Lieberman is Israel's foreign minister. The government is dominated by hawks but the newly truncated Labor is a junior member, its leader, Ehud Barak, serving as minister of defense.

Israel's Arabs are far from homogenous. Most are Muslims, but some, like Hilou, are Christian. A small minority, made up of Druse Arabs and some members of Bedouin tribes, serves in Israel's military. Some live only among Arabs, others in mixed cities like Jaffa.

The 11 representatives of Arab parties in Israel's parliament are split into three fractious groupings. Some of their more outspoken members have expressed support for armed struggle against the Jewish state.

Those policies only serve to infuriate mainstream Israeli Jews and provide fodder for Lieberman's supporters, Hilou said. Their protests against discrimination are just, Hilou said, "but the question is how you say it and what happens next."

Hilou has had many opportunities, she said, but she and her family still face the humiliations of Arab life in Israel.

Her twin daughters, she said, were recently "treated like terrorists" at Israel's international airport, and her son-in-law saw an engineering job opening mysteriously disappear when the potential employer saw the Arab name on his CV.

While enjoying equal rights under the law, Arabs suffer from discrimination in government budgets and employment. They have also largely been blocked from moving into rural Jewish communities because of admittance rules and bylaws designed to keep them out.

The anger felt by many Arabs manifested itself in the recent poll carried out by Haifa University sociologist Sammy Smooha. In Smooha's first annual survey in 2003, 81 percent of Israeli Arabs said they supported Israel's right to exist.

In this year's poll, with an error margin of 3.7 percentage points, it dropped to 54 percent, a sign of protest, he said.

Yet many Arabs appreciate Israel's relative prosperity and its democracy.
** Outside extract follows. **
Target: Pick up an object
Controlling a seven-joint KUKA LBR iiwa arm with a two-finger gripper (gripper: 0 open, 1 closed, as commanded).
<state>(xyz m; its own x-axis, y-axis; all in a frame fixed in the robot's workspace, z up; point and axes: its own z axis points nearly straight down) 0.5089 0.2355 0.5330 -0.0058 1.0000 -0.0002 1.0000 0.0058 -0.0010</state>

None of the anti-Arab bills introduced recently appear to have a real chance of becoming law, and the proposed loyalty oath was rejected by a committee of Cabinet ministers before it ever reached parliament.

In Smooha's poll, 57 percent described Israel as a good place to live, a seemingly contradictory finding that suggests Hilou's belief in Jewish-Arab coexistence is not a lost cause.

"Being an Arab in Israel means holding very complex views," Smooha said.